Operating a forcemain at 10-ft/sec is extremely uneconomical. You may have to overpressurize the forcemain in order to get the necessary flow. You don't mention the length of the forcemain, but you can probably pay for a portion of the forcemain in energy savings and equipment savings.

 

[hondashadow1100vt]

In response to 1503-44's notes:

1) I think that we can demonstrate the turndown capability of the pumps and perhaps illustrate the life cycle cost savings in order to ease the client's potential acceptance of the viability and advantage of VFDs. Proximity to the BEP (and therefore superior pump performance and superior service life are another benefit that is more challenging, but possible to illustrate. We'd also need to demonstrate to them that the pumps still perform adequately when the VFDs fail...which is always a little more challenging, put may be possible with an otherwise unused discharge throttling valve that could be deployed if/when necessary at some point in the future as a backup (i.e., backup to the VFD).

2) The idea of adjusting the number of duty pumps does seem to make some good sense. Given the uncertainty about the future, it seems like designing for the current condition makes the most sense with the future being a "best fit" achievable with the same pumps using fewer duty pumps. Similarly, we’d need to demonstrate that this would need to work optimally with VFD and feasibly in bypass. Maybe the dollars associated with the inefficiency will be more convincing given the current/forecasted economic budget constraints.
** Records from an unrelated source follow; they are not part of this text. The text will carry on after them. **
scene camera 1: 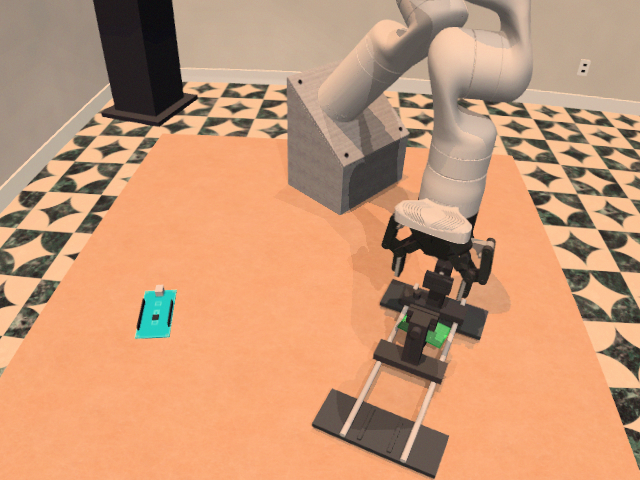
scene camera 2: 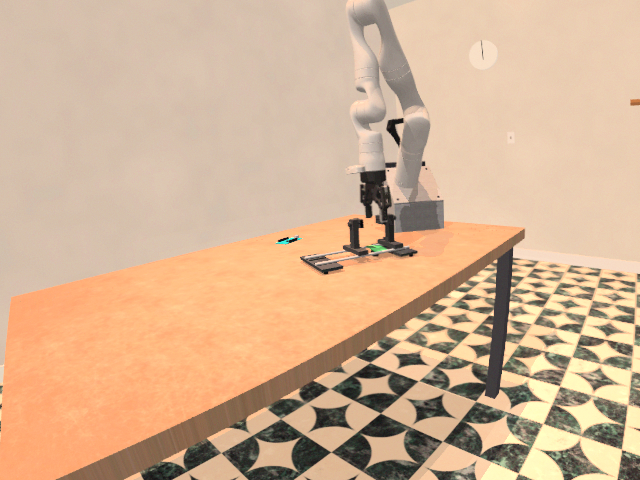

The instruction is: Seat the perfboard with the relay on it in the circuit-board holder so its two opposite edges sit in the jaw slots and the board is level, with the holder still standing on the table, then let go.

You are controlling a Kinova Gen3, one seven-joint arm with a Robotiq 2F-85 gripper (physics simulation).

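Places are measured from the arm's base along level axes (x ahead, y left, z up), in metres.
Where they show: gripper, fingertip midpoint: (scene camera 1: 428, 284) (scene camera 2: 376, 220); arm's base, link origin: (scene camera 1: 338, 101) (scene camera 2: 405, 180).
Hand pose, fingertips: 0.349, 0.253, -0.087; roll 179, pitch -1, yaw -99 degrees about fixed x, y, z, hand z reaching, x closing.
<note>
Things, the pixels of their top centre, and the offset from my fingertips, as dx, dy, dz. "*": a spot on its surface instead. Level surfaces: height alone.
- green board, top centre: (scene camera 1: 424, 325) (scene camera 2: 377, 246) +0.006, +0.008, -0.078
- far jaw post, surface spot: (scene camera 1: 437, 284) * -0.001, +0.011, +0.004
- teal circuit board, top centre: (scene camera 1: 155, 307) (scene camera 2: 288, 237) +0.112, -0.396, -0.091
- table, surface height: dz -0.104
The circuit-board holder (scene camera 1: 333, 413) (scene camera 2: 326, 268) stands on the table, with two dark base plates, two pale rails and two upright jaw posts. A green board (scene camera 1: 438, 333) (scene camera 2: 376, 248), which looks like the perfboard, lies low at rail height between the near jaw post (scene camera 1: 413, 343) (scene camera 2: 354, 236) and the far jaw post (scene camera 1: 437, 284) (scene camera 2: 390, 231), below the jaw heads. The near post partly hides it; the relay cannot be made out clearly. My gripper (scene camera 1: 431, 282) (scene camera 2: 376, 217) is open and empty, pointing down around the top of the far post, above the board.
A teal circuit board (scene camera 1: 161, 325) (scene camera 2: 288, 240) with black side strips and a small pale block lies flat on the table (scene camera 1: 232, 361) (scene camera 2: 180, 335), left of the holder in scene camera 1. The grey robot base (scene camera 1: 315, 149) (scene camera 2: 418, 215) stands behind the holder.
</note>
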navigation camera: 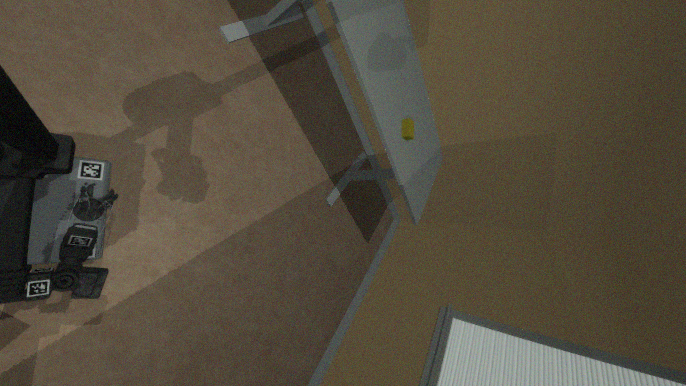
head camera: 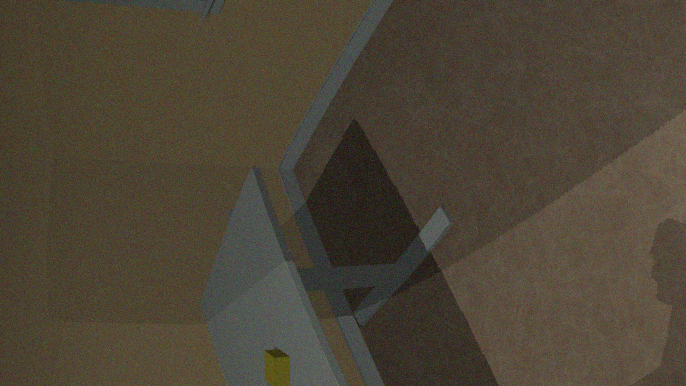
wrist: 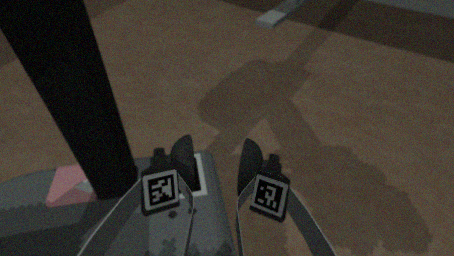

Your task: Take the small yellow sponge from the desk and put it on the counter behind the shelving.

3) Regarding “Possibly never”: This is a what if scenario. There is no way of predicting the likelihood that the future force main does not materialize. Purely going off of past experience from other facilities that have indicated that this risk does exist. Your last sentence on capacity increases being inevitable is comforting.

Thank you!

 

[hondashadow1100vt]

Good point bimr! I really do not want to operate at 10 fps. Lots of operational cost. Also erosion and corrosion of the FM.